Here's a simple example of how this can impact your analysis. Suppose you are interested in performing a competitive analysis using social media data. You are interested in seeing how often your competitor's product appears in the external sources you are monitoring and the sentiment associated with those posts. You look at the data and see that the number of positive posts about the competitor is twice as large as yours. Aside from the fact that sentiment scoring needs to be checked carefully, this could simply be a case where the competitor is pushing its own press releases out to multiple sources (in essence, tooting its own horn) or getting lots of people to retweet an announcement.
In this case, you need to make sure you know how you want to handle this duplicate social media data (e.g., there are cases where you might want the duplicates because it is valuable information in and of itself).
In general, the cleansing strategy you employ will depend on the source and type of data and the goal of your analysis. Big data cleansing strategies are evolving (perhaps not rapidly enough), and although some people debate whether big data needs to be cleaned, the reality is that it does -- except, perhaps, if you're developing a filter where your goal is to detect bad elements in the data.
#3: Big data changes, especially in data streams
If you're going to analyze big data streams, you need to be aware that data quality in your analysis can change or even that data itself can change because the conditions under which you're capturing data may change.
For instance, imagine a utility company collecting weather data to use as part of a big data analysis that also uses smart-meter data as well as other geospatial data to predict events or actions. What happens when analyzing this data in real time a gap is discovered in the smart-meter data? What if an environmental variable monitored by the smart meters changes?
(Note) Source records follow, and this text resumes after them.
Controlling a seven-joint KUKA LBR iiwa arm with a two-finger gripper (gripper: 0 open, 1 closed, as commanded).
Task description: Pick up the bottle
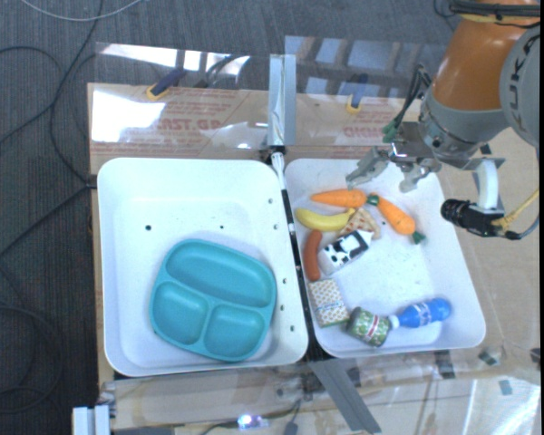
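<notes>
Over right bin [453, 270] — gripper [392, 172] splayed, holding nothing | bottle [422, 314] — blue, rounded, lying flat

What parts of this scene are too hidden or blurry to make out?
- End effector, camera view: the fingers blur together above the right bin, so their spread is unclear.
- Bottle: label text too small to read.
- Black-and-white item: too small to identify.
- Arm: cut off by the top and right edges.

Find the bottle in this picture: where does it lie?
The bottle lies on its side near the front edge of the right bin, just right of a small green can, far from the gripper.
</notes>
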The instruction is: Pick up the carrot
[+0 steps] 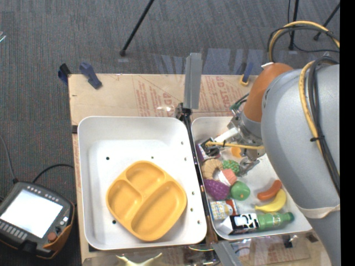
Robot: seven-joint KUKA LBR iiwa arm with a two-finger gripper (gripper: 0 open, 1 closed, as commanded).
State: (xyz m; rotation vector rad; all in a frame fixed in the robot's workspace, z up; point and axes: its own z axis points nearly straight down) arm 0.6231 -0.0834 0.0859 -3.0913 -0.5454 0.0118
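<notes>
1. Far left, left of the left bin [89, 143], I see a pendant screen [30, 216] on the floor.
2. Left bin holds a yellow divided plate [147, 200], lying flat.
3. Right bin [219, 127], touching the left bin's right side: purple grapes [217, 189], green round fruit [240, 190], red sausage [269, 189], banana [272, 204], green bottle [272, 220].
4. Gripper [244, 154] is down in the right bin's upper part; I can't tell its finger state.
5. Carrot [237, 152]: small orange bit right at the gripper, mostly hidden; held or not, can't tell.
6. Arm [302, 132] covers the right bin's right side.
</notes>
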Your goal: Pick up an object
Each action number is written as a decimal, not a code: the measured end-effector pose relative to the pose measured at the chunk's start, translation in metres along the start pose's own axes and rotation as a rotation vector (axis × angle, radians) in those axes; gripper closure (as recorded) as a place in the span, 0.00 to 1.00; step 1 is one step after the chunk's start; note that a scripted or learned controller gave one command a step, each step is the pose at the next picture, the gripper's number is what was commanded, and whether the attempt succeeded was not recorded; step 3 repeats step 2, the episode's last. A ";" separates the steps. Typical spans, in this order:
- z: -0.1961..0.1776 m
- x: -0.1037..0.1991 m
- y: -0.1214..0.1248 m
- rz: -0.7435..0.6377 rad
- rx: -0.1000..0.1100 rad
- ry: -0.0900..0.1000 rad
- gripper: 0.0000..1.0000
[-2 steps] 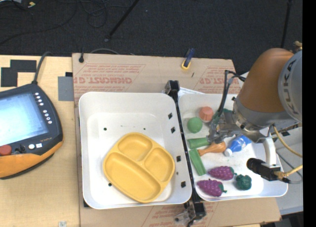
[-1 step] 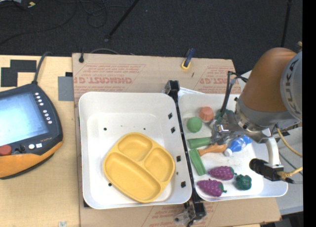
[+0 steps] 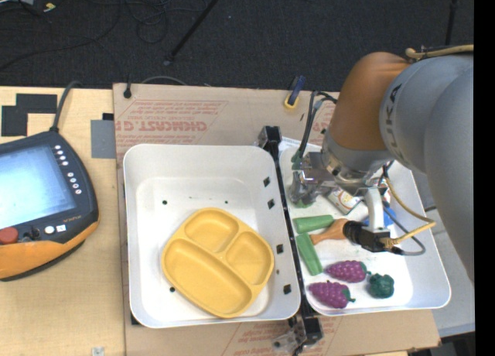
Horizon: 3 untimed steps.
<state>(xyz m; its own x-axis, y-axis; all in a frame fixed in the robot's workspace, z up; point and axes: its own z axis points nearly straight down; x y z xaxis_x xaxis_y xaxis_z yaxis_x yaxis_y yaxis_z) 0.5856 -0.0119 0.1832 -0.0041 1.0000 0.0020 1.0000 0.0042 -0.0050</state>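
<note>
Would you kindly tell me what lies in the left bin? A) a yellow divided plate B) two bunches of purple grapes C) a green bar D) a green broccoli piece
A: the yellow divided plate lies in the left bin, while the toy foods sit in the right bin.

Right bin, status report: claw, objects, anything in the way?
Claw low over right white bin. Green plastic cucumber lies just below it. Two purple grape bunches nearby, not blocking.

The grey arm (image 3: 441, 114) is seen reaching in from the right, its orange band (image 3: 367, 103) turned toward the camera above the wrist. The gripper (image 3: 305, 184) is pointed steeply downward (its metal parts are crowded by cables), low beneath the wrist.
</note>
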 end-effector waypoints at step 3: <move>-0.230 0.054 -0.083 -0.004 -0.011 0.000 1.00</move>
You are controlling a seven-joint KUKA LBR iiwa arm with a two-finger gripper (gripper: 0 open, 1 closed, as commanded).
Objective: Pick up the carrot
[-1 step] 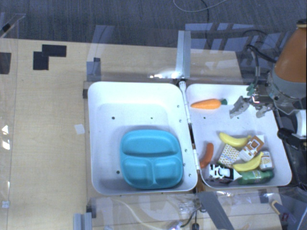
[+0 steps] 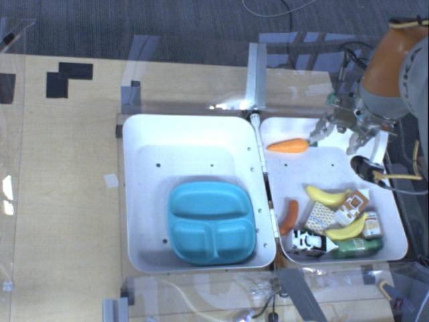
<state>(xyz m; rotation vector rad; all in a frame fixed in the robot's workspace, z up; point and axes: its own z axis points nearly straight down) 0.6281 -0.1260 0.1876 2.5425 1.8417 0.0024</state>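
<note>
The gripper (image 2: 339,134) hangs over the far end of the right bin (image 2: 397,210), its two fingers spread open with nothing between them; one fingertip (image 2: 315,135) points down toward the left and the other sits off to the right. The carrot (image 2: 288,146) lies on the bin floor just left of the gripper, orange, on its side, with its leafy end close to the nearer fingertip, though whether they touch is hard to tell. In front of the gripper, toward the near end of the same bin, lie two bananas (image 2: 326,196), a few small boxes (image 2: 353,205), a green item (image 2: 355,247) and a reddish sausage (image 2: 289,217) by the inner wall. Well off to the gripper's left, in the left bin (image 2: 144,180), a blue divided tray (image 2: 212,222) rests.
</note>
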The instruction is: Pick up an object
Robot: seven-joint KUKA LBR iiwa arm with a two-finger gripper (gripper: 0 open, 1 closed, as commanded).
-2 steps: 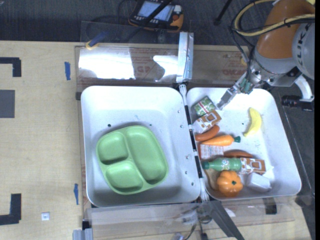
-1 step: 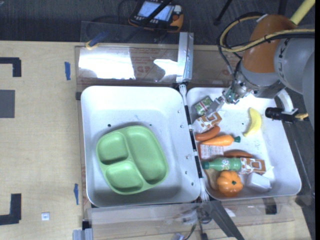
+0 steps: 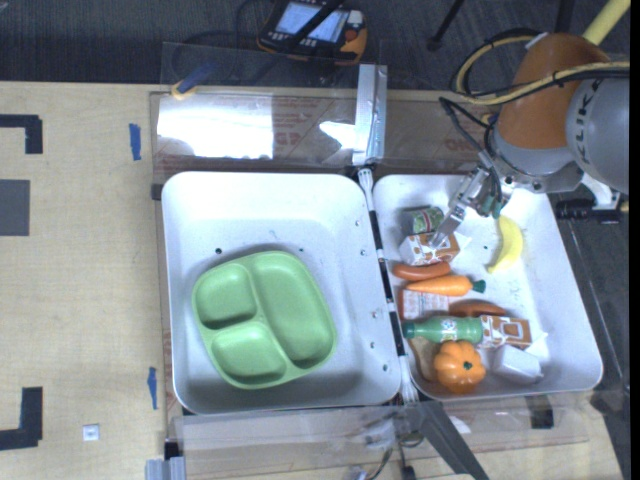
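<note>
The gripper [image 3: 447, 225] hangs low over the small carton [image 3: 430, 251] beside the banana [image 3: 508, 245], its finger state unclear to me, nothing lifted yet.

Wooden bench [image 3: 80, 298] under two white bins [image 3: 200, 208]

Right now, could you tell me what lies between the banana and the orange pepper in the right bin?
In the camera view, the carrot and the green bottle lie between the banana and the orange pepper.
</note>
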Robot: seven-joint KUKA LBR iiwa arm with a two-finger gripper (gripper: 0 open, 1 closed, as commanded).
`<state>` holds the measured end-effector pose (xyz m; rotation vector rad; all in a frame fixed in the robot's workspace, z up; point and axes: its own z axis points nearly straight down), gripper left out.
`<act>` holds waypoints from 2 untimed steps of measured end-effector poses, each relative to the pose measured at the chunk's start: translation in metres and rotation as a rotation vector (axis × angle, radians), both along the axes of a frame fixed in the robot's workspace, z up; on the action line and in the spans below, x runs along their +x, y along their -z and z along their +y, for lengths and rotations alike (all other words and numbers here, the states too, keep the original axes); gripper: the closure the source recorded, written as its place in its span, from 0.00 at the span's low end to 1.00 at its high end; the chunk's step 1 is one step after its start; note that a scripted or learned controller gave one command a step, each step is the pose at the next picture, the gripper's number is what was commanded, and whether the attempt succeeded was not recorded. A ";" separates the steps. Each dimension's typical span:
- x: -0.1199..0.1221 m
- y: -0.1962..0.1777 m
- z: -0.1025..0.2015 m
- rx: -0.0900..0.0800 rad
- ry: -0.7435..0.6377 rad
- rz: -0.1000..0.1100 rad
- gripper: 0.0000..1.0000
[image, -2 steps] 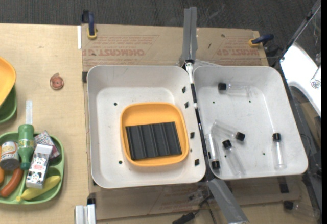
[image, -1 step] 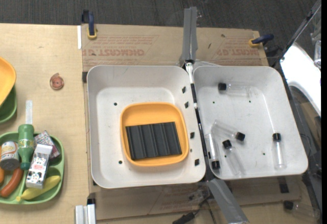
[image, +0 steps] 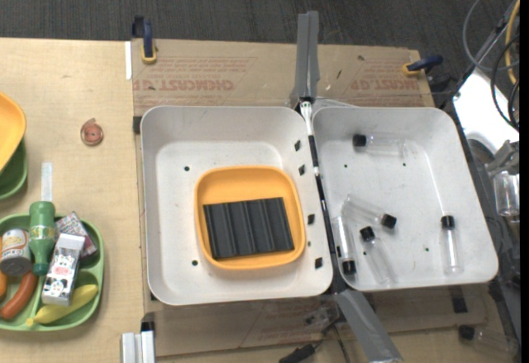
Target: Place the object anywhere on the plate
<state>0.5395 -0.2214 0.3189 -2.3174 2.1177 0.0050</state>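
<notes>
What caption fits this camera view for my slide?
Orange plate holding a black ridged block in the left bin; clear vials scattered in the right bin.

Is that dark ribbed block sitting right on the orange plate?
Touching. The camera view shows the dark ribbed block lying flat inside the orange plate, the rim framing it all round.

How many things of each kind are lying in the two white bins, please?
Orange plate: 1
Black ridged object on the plate: 1
Clear vials with black caps: 5, at and
Total: 7
</notes>
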 end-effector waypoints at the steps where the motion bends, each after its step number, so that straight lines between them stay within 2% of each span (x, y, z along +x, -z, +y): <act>1: 0.053 -0.085 0.003 0.001 -0.187 -0.004 1.00; 2: 0.116 -0.121 0.011 0.002 -0.398 -0.005 1.00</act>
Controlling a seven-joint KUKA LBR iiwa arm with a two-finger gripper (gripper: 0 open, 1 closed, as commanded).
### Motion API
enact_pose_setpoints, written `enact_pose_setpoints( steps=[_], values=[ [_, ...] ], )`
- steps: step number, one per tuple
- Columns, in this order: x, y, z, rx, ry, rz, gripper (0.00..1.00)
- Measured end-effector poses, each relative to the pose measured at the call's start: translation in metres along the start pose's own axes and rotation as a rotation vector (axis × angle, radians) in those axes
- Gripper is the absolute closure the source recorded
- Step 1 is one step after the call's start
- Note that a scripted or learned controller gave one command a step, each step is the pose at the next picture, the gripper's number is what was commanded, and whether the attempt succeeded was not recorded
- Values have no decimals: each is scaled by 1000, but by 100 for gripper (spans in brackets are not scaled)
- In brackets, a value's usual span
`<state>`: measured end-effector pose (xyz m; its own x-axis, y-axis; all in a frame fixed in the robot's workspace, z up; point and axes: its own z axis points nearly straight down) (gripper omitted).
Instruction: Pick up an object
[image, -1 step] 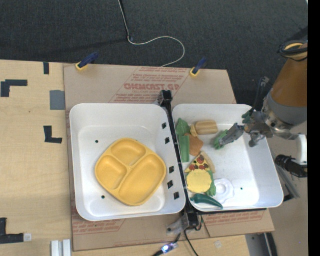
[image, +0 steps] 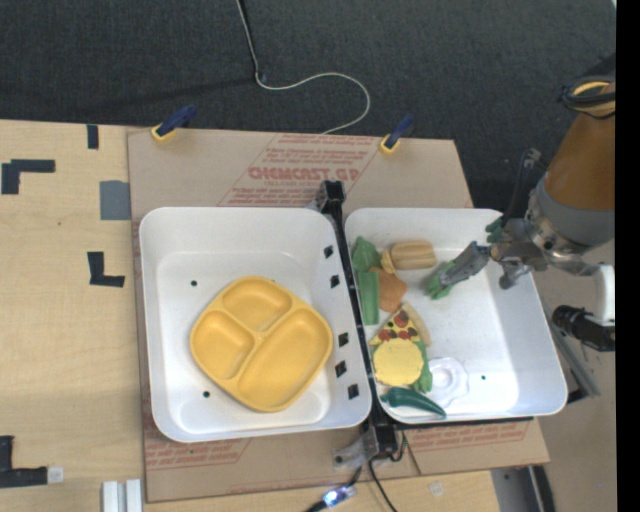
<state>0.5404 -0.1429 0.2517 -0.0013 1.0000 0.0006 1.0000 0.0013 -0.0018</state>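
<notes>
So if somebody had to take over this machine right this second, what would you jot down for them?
Gripper: low over the right bin, fingers around a green piece; a firm hold isn't certain.
Left bin: yellow divided plate.
Right bin, left side: bread roll, pizza slice, yellow round piece, other toy food.
Done: reached the pile.
Left: lift the piece clear.

R bin (image: 520, 395): open floor at frame centre-right; L side is crowded by toy food (image: 398, 330). L bin (image: 165, 260) is mostly taken by yellow tray (image: 262, 343); margins are left.
</notes>
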Motion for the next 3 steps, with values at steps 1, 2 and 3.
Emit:
enact_pose_setpoints(
  steps=[1, 2, 3],
  values=[
    [-4, -3, 63, 5, 0, 2, 0],
    [-10, 3, 117, 5, 0, 1, 0],
    [-10, 4, 167, -3, -1, 2, 0]
  ],
)
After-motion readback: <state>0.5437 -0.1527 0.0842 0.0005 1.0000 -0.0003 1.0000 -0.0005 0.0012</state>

How do you deal with this in your own analysis? Change detection algorithms in stream mining are an active area of research in data quality and analysis. (See, for example, work done by Tamparini Dasu et al at http://www.research.att.com/export/sites/att_labs/techdocs/TD_100014.pdf.) You need to at least be aware of the issues before you start trying to analyze a big data stream.
A Final Word
Of course, there are many more issues than the three listed here. Some of these issues are unique to big data analytics, and some are important in all kinds of data analysis. Organizations using big data analytics must make sure they have access to the skills to deal with the nuances of analyzing big data and the governance in place to deal with managing it.